Het tweede kind van Hosea
en Gomer was een dochter genaamd Lo-Ruchama (Hos. 1:6-7). Dat betekent “zonder
ontferming” of “niet geliefd”. God had Zijn liefde voor Zijn volk op vele manieren
getoond, maar nu zou Hij die liefde voor het koninkrijk van Israël terugtrekken
en hen niet langer genadig zijn.
Warren Wiersbe zegt: “De uiting van Gods liefde is zeker
onvoorwaardelijk, maar onze ervaring van die liefde is voorwaardelijk en hangt
af van ons geloof en onze gehoorzaamheid. (Zie Deut. 7:6-12; 2 Kor. 6:14 –
7:1)”
God zou de Assyriërs
toestaan het noordelijke koninkrijk in te nemen, maar het zuidelijke koninkrijk
van Juda zou Hij nog een aantal jaar bewaren (Jes. 36 – 37; 2 Kon. 19), voordat
ook dat in ballingschap gevoerd zou worden.

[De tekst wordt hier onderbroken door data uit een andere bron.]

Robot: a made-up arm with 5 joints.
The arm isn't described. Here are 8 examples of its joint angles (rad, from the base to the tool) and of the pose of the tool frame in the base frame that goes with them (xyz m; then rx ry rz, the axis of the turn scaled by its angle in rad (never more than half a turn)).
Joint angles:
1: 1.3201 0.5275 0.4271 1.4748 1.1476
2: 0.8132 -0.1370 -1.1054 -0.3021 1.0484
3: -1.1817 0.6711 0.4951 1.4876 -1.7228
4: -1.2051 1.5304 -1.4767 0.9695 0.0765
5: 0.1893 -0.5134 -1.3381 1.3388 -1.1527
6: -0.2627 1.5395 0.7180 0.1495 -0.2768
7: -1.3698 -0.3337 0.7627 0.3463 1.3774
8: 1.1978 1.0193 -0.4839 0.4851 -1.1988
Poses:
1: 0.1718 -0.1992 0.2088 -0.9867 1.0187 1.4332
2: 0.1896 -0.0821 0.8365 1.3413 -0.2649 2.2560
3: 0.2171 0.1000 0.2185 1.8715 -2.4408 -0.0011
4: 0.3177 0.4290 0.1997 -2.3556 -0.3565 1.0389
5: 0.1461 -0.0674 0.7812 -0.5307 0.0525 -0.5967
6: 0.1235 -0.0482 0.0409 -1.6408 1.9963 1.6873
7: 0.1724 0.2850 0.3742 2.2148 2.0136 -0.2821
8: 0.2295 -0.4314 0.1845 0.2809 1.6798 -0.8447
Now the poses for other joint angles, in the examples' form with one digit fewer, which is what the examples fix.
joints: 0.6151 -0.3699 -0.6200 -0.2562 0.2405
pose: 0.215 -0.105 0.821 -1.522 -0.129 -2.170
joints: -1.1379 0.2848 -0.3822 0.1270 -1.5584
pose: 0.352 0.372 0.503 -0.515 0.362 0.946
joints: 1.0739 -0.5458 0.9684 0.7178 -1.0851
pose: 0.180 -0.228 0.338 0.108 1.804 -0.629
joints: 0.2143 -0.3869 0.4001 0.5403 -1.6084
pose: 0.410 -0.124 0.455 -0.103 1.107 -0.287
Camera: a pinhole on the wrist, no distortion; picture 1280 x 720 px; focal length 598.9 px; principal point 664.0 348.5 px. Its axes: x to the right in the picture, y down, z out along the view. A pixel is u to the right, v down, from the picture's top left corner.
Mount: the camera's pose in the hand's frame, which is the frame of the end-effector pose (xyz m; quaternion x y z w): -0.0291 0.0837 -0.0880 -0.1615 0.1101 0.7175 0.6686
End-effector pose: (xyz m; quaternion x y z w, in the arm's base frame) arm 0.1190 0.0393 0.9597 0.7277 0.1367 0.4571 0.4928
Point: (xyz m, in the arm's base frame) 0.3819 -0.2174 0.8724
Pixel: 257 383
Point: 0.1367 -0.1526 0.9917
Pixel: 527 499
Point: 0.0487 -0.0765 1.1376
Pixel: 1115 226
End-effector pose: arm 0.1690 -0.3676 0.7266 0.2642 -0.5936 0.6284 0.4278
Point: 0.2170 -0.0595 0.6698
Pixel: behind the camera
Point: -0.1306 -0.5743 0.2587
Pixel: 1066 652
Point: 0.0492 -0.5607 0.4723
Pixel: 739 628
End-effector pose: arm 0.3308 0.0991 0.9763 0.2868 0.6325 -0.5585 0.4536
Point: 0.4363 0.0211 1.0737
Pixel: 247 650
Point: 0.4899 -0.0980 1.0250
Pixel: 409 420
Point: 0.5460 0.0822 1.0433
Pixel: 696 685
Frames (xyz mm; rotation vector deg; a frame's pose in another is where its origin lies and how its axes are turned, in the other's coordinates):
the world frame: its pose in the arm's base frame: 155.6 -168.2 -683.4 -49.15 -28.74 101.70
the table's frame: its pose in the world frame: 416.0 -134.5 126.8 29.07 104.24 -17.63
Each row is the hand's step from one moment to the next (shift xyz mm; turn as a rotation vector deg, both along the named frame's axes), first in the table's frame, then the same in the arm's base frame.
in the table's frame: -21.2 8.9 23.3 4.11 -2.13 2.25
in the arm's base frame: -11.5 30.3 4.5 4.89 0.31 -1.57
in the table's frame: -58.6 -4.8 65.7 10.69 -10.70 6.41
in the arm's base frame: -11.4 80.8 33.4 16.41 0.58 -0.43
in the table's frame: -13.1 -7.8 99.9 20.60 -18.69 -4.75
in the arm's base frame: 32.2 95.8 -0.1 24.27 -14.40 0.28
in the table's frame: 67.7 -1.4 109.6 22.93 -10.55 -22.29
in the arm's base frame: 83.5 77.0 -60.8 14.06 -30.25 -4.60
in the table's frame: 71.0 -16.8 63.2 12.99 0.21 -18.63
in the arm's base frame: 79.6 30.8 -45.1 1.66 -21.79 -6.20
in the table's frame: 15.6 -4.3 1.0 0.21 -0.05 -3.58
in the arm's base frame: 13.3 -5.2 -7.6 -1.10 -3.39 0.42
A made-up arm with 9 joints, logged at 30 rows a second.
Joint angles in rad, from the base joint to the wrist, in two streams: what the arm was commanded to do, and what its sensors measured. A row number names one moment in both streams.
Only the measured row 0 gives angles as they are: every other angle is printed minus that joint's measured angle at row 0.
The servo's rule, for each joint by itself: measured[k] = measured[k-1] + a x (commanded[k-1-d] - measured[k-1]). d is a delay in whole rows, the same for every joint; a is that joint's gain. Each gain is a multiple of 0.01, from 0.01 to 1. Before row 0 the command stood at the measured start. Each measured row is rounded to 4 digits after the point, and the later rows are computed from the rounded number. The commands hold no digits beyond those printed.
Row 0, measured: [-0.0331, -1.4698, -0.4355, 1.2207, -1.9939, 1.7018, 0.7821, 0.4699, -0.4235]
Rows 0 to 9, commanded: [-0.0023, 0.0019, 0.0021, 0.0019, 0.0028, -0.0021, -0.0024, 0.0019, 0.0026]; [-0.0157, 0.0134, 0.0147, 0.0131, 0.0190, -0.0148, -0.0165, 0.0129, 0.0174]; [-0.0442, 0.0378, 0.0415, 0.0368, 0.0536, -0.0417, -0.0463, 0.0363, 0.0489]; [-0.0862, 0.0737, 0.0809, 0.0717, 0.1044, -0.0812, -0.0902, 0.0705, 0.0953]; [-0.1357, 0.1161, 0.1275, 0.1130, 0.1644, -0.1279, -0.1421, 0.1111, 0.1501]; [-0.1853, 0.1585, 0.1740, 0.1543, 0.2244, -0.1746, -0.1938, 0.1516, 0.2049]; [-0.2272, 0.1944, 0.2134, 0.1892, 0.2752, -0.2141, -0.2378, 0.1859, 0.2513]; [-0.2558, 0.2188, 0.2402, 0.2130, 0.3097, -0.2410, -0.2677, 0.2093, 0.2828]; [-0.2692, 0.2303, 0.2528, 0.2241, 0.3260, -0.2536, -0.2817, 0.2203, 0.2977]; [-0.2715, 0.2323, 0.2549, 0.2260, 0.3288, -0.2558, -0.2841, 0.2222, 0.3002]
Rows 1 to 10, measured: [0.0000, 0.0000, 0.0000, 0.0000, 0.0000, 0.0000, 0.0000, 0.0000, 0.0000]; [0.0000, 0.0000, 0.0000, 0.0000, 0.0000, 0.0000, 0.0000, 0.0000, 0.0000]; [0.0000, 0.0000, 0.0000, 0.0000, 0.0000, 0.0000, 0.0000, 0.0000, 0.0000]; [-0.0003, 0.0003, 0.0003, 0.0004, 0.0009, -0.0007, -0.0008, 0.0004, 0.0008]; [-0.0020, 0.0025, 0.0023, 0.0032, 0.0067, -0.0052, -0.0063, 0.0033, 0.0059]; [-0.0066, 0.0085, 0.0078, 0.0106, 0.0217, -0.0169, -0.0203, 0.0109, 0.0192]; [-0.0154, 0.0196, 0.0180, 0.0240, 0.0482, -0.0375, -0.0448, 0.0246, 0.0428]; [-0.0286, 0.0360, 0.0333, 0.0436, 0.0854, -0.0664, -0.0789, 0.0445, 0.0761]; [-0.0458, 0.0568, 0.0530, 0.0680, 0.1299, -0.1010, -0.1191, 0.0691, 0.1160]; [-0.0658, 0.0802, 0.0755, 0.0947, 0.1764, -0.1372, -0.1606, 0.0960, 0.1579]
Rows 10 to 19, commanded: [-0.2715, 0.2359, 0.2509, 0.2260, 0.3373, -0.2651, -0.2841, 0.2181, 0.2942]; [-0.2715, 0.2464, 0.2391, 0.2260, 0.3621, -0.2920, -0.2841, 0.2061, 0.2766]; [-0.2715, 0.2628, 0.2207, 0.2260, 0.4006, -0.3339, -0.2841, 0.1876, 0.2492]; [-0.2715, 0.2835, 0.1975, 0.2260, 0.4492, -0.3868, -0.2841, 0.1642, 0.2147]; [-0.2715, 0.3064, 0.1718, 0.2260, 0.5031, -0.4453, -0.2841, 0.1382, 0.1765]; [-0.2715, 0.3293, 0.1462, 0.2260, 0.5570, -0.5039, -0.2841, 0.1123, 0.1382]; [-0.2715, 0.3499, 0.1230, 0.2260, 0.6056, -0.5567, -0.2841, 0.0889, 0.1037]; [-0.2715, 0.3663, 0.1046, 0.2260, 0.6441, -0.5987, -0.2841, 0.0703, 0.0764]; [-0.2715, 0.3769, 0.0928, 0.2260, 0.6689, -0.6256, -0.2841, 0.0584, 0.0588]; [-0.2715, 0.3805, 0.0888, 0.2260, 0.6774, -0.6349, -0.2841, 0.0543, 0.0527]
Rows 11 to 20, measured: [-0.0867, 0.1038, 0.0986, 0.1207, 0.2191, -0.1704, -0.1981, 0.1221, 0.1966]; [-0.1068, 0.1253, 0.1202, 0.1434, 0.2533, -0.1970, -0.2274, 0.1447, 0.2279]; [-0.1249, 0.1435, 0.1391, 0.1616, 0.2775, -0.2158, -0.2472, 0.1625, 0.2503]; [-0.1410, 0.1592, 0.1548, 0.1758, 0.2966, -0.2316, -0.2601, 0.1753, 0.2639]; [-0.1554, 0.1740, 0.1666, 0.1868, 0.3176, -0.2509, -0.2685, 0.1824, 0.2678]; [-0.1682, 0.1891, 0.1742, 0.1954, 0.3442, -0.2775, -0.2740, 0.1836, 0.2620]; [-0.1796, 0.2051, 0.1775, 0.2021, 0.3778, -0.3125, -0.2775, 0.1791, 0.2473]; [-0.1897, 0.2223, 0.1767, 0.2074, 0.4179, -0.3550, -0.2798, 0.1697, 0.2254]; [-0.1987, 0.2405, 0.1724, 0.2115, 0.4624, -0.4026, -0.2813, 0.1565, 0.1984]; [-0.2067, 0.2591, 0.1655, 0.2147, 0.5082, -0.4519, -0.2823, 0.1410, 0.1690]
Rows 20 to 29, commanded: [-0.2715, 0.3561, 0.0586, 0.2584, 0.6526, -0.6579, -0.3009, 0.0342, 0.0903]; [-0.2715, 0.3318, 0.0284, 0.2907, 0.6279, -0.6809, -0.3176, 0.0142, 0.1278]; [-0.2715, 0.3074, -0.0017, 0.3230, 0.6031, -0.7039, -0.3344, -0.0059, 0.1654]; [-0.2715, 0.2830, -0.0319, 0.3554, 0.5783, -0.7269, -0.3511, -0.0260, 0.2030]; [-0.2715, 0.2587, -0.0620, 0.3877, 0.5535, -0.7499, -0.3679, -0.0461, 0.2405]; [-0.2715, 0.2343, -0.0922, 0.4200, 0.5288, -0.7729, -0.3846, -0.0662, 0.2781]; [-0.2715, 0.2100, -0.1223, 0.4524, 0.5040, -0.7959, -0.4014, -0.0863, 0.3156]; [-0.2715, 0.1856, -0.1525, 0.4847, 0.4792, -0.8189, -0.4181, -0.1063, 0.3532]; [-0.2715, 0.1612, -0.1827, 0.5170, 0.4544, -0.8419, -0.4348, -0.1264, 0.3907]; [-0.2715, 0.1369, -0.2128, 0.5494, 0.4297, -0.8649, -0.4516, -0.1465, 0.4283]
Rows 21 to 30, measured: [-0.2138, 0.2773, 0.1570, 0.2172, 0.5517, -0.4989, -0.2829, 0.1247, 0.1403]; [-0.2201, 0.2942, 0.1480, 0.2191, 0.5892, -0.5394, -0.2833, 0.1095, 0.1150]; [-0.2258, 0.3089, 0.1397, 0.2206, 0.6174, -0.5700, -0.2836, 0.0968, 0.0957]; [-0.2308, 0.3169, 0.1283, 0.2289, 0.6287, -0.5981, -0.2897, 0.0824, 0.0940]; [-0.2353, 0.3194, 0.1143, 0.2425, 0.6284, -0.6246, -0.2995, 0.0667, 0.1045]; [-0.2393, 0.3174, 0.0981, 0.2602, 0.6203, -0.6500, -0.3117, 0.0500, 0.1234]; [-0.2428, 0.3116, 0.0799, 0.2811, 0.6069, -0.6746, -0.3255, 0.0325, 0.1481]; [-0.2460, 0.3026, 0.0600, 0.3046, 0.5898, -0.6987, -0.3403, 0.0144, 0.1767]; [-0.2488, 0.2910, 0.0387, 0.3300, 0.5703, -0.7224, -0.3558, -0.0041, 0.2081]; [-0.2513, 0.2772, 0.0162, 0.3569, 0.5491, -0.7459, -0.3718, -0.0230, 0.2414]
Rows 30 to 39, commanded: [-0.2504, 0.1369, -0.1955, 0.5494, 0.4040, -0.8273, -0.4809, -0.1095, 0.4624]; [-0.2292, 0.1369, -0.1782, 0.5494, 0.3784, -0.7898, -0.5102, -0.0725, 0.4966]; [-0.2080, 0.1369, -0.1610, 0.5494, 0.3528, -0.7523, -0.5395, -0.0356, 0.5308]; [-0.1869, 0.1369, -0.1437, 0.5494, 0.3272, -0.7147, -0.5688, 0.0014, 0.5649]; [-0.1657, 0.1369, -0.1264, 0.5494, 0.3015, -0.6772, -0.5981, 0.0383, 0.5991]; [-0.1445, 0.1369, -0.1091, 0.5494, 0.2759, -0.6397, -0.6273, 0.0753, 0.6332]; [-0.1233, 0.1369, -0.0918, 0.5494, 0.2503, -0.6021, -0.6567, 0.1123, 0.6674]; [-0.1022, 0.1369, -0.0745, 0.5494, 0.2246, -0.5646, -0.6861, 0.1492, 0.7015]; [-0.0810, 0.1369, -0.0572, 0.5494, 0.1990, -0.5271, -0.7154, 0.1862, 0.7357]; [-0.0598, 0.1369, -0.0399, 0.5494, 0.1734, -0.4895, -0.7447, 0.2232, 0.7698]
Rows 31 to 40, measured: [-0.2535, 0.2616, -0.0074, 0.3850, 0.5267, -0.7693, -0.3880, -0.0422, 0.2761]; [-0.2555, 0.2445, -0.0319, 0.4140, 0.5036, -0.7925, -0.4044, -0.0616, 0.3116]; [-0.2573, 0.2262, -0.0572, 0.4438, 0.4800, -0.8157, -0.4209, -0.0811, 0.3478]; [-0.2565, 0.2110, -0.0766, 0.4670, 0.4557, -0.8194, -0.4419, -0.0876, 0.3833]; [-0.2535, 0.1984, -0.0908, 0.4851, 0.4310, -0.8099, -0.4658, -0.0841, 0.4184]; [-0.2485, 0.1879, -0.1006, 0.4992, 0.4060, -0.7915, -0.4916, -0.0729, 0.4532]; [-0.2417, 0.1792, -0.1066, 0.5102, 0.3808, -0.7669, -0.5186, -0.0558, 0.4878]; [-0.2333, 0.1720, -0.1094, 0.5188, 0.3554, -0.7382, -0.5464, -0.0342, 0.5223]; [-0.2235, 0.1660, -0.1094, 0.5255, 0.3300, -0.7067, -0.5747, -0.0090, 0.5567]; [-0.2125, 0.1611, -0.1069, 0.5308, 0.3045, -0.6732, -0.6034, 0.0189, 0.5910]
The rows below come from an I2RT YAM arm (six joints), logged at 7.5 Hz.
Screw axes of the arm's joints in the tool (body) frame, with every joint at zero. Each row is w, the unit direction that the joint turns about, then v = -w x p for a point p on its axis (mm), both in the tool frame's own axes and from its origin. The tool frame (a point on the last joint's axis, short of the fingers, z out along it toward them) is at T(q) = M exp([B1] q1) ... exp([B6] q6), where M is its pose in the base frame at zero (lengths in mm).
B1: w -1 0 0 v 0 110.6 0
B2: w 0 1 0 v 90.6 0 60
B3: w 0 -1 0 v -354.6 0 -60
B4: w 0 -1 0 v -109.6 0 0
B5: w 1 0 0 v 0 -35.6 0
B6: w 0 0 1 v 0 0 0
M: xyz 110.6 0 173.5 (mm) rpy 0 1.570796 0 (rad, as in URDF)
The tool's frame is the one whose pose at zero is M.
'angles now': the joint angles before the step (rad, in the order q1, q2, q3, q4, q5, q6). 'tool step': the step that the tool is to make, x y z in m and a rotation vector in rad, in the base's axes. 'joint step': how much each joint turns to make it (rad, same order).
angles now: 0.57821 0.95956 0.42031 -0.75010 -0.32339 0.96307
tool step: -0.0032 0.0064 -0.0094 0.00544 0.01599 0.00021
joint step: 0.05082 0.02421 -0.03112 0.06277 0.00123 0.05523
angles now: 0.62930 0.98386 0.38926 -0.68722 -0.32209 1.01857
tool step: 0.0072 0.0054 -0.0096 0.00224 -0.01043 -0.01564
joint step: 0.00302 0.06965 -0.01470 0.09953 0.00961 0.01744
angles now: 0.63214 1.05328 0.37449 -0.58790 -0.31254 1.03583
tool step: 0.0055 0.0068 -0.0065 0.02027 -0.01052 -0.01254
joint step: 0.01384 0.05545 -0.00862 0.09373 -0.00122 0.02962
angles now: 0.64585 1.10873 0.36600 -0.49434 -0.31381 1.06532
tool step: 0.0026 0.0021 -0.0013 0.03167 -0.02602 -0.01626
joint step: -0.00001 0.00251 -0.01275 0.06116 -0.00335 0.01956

In de tekst van vandaag zien
wij de eerste tekenen van Gods genade. Het oordeel over Israël zou spoedig
vervuld worden, maar God bewees toch nog genade aan Juda. Wij hebben een
liefdevol en genadig God. Wij hebben een God die ons liefheeft, een God die
voor ons zorgt en ons vergeeft.
Hemelse Vader, ik kan U
niet genoeg danken voor Uw genade voor mij. Ik verdiende het niet. Ik was
schuldig aan mijn zonde, maar U hield van mij en vergaf mij. Dank U, Vader.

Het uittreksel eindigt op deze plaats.